The argument in favour of the return of the marbles usually boils down to "they belong here", which is a more polite version of "they're ours, give 'em back". The many and various arguments against restitution are mostly specious, their number being a sign of uncertainty and the reluctance to mention property - i.e. if you had one good argument ("we own them") you wouldn't bother thinking up others. They tend to cluster around four main strands of thought.

1. You cannot undo history. This is the conservative argument. It is perhaps regrettable that things have turned out this way, but it would be better to accept them as they are and not compound matters.

This is an argument in conflict with itself. If you believe that we have a duty to honour history, in the Burkean sense, then you tend to accept the historical significance of specific artefacts. You cherish ruins and join the National Trust. You believe that artefacts possess a historical charge. But unless you believe their historical significance is primarily as the spoils of war, or as a commodity bought on the market, then their true historical value is revealed only when they are reintegrated into the organic environment from which they came.

2. This sets a precedent. This is the pragmatic argument. Where do we stop? What if every artefact in every museum had to be returned?

This is not really pragmatic, as the extreme case of every artefact winging its way home is clearly unlikely, though the net effect would probably be healthy: a wider distribution of artefacts generally and greater concentrations that would aid scholarship. In fact, we can be confident that only artefacts of major cultural significance (a subjective characteristic that can change over time) would be requested for return. The British Museum isn't going to ask that every Victorian steam engine exported to India is returned, nor is Sutton Hoo parish council going to insist on the return of its Saxon hoard.

3. Here is better than there. This is the elitist argument. The artefact will receive better care where it is now. We have the best expertise and facilities.

The unspoken assumption is that if the artefact is repatriated it will end up being damaged or neglected because the owning country is incompetent or doesn't really care. This is essentially the same argument that was used to justify the removal of the marbles in the first place, which is enough reason to reject it. Nobody would argue that we should have forcibly retained the treasures of Afghanistan, which were on display at the British Museum last year, because London offers a more politically stable home than Kabul.

4. More people will see it here. This is the utilitarian argument. We're a global transport hub and tourist destination, which means the artefact is easily accessible to experts and non-experts alike.

This is actually an argument for abolishing every local museum in the country and concentrating everything in Bloomsbury, or even for insisting that the Rijksmuseum should be transferred to London (assuming an extra runway at Heathrow). It's also vulnerable to the counter-argument that moving the marbles to Athens would actually boost the numbers who see them and better serve Greek experts..

Most artefacts have been removed from where they were found. To an archaeologist this is problematic as their value is in the context of their use, e.g. their position in strata or their relationship to specific buildings, which is why "treasure hunting" that produces the artefact without detailed provenance is frustrating.
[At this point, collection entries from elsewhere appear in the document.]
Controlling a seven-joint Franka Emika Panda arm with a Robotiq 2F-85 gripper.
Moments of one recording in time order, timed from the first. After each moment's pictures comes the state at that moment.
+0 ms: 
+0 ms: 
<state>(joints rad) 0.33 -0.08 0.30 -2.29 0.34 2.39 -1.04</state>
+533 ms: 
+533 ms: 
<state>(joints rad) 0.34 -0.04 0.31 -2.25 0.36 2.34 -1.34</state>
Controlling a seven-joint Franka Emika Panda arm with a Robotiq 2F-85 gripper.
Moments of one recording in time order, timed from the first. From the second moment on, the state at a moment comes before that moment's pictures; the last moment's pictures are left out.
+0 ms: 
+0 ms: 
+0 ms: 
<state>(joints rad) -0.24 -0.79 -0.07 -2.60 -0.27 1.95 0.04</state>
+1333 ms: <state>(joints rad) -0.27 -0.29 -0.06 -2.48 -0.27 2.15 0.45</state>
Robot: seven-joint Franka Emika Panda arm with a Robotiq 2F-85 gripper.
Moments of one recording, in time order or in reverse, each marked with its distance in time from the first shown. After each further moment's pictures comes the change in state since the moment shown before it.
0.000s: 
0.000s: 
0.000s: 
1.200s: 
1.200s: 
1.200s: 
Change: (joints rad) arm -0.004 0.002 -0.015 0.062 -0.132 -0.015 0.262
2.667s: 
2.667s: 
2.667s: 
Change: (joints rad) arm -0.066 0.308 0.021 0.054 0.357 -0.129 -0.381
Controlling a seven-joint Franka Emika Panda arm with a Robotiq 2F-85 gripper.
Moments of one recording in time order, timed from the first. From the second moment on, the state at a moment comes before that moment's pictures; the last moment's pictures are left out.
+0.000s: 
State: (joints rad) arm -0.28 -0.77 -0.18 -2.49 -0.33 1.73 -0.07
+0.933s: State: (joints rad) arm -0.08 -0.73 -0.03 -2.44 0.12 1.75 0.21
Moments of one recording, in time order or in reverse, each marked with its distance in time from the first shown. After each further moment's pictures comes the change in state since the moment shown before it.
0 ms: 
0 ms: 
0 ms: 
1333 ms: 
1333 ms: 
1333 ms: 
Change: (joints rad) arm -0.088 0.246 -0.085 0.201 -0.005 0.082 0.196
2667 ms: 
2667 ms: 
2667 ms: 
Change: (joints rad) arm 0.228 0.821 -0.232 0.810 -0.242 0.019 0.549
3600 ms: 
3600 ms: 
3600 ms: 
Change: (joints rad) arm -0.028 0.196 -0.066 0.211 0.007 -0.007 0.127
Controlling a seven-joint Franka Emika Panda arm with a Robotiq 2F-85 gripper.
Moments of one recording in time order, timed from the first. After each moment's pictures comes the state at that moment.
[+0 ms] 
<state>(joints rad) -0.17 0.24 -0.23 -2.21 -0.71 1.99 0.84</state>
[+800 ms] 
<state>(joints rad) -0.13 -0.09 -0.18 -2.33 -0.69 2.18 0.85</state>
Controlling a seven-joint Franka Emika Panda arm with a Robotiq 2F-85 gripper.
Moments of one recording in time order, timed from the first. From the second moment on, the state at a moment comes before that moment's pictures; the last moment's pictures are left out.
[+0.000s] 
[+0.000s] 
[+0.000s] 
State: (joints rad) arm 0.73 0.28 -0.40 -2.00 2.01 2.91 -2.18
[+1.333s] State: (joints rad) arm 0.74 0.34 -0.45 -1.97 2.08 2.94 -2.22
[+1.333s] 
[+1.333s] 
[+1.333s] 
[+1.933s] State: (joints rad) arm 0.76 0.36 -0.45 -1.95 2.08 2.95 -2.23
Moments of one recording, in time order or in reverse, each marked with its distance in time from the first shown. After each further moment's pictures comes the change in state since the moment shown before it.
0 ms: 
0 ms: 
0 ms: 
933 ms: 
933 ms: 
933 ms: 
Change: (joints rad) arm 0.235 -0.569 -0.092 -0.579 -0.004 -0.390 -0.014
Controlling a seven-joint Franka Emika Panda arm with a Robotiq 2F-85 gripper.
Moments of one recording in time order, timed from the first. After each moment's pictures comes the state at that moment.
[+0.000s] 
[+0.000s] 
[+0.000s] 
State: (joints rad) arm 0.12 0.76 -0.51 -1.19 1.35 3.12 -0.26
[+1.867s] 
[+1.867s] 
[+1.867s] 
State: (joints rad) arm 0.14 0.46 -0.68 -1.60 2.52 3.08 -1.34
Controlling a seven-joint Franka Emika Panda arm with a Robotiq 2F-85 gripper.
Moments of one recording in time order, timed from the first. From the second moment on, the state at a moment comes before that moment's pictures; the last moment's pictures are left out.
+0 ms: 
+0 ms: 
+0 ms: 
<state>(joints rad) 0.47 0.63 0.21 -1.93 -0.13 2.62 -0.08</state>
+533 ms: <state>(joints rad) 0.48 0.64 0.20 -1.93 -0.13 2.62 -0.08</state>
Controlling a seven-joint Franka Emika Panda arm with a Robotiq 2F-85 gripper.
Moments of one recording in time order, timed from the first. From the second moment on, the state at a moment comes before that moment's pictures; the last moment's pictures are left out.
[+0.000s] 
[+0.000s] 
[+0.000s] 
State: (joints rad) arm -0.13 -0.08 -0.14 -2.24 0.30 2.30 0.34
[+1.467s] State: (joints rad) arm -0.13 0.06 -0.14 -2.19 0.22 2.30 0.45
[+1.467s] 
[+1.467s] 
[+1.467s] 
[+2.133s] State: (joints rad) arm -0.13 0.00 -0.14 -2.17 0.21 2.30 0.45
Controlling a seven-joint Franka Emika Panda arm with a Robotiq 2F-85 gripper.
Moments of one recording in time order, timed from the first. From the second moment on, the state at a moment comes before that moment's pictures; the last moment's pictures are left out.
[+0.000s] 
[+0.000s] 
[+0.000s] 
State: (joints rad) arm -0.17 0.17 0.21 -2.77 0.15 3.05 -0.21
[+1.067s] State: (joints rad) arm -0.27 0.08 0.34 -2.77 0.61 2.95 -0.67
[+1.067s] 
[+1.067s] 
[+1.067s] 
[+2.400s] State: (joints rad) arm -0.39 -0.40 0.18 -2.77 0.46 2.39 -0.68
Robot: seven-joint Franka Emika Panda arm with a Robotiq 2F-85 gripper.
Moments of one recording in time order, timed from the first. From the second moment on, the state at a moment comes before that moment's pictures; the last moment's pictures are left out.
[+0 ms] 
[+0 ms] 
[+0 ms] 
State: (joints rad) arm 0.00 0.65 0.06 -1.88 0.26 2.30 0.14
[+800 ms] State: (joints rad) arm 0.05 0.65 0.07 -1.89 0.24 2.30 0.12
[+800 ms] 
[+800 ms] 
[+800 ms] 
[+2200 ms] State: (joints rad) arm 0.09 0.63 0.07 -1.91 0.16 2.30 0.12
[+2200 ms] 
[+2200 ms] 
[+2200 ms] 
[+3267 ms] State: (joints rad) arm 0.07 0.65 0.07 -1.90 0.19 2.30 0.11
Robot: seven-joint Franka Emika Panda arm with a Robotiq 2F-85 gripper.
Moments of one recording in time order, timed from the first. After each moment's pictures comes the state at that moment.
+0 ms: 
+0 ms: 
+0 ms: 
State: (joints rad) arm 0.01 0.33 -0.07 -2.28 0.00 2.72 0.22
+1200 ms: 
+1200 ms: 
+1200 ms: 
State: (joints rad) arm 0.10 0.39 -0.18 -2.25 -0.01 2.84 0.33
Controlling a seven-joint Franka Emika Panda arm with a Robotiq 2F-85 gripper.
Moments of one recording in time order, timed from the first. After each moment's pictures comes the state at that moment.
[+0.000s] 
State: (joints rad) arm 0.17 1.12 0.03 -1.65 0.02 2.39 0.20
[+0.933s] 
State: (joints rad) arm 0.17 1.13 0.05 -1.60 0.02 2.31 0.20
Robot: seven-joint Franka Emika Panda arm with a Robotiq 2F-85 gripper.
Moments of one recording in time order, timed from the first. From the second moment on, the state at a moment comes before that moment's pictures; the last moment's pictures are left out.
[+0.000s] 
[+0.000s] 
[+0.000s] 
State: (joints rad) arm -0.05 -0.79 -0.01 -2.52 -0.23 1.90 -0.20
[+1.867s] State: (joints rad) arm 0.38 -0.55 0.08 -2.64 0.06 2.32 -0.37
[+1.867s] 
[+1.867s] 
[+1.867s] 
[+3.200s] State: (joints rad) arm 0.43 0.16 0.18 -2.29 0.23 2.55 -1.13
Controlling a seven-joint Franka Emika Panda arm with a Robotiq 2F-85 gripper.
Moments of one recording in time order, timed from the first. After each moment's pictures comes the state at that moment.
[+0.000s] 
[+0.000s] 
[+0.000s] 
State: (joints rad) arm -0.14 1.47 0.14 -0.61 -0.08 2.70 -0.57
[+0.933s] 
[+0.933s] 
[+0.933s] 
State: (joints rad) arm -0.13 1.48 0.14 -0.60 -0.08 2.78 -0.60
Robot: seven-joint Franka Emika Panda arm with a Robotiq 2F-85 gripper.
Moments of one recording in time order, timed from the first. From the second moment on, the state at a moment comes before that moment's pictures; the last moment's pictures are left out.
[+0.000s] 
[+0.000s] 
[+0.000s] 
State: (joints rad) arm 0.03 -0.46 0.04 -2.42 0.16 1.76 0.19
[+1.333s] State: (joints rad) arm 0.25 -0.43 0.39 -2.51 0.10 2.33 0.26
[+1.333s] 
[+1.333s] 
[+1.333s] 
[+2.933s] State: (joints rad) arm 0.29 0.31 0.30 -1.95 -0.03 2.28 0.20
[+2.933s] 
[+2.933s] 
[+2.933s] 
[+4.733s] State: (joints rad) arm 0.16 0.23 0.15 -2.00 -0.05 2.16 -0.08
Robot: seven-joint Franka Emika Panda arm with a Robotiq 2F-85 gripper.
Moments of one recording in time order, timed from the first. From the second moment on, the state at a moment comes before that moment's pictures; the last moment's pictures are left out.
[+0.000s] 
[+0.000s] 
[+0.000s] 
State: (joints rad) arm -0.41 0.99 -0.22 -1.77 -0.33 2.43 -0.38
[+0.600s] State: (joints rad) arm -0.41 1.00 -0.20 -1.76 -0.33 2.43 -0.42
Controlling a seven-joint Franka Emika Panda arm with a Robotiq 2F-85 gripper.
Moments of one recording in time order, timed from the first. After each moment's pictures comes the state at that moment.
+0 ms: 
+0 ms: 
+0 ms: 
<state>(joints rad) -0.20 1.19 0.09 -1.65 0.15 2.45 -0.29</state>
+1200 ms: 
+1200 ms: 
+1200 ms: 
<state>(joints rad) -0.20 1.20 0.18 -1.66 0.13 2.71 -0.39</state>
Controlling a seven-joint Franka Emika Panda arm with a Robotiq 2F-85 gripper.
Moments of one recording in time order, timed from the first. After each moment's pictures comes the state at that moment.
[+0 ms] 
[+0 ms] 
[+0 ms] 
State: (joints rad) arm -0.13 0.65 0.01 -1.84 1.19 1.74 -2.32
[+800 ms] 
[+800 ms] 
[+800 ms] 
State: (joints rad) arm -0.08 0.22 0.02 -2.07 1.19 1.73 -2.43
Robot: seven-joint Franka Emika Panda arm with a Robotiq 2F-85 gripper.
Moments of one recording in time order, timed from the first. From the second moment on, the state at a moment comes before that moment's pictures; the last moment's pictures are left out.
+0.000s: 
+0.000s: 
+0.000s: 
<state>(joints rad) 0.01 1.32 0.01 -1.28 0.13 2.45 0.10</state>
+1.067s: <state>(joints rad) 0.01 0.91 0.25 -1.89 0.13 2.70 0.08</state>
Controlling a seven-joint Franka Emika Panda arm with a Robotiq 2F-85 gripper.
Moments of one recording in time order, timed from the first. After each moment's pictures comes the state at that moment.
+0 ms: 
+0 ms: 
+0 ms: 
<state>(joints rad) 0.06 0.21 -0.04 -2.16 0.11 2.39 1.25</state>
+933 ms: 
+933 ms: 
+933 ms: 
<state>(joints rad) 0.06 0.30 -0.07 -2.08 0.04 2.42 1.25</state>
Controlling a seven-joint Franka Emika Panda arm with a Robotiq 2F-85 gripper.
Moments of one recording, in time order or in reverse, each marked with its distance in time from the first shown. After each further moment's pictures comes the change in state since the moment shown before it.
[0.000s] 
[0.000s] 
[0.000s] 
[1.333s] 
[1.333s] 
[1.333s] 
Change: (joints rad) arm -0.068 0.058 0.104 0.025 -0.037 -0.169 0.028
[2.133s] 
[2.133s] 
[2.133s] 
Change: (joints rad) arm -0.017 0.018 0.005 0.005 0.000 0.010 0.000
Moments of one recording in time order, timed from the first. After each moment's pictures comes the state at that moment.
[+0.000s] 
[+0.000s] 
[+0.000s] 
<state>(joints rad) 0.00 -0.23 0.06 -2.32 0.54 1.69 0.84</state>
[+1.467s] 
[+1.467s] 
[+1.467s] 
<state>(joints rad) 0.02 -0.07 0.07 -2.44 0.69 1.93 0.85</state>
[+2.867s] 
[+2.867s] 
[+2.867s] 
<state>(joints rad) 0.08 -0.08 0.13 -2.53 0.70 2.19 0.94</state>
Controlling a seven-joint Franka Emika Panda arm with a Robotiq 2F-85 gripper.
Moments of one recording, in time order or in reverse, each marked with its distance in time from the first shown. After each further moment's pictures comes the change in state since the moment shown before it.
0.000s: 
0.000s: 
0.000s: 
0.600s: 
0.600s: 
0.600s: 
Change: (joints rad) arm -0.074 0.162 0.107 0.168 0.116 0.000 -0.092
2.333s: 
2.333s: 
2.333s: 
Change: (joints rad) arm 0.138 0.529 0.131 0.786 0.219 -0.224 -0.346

So why don't the British Museum simply concentrate on the defence of property rights? Perhaps it was the dubious legal basis on which Elgin spirited the marbles away, however I think it worth noting that the Greek government has never formally requested their return (despite Melina Mercouri's urging), and nor has there been a rash of governmental claims for other artefacts elsewhere in the World.

I can't help feeling that governments and museums are tiptoeing around the issue because the only logically consistent basis for the status quo is the brute fact of possession. This is, of course, the actual basis for all property rights, but it isn't something we like to admit publicly. We're keeping them because we have them.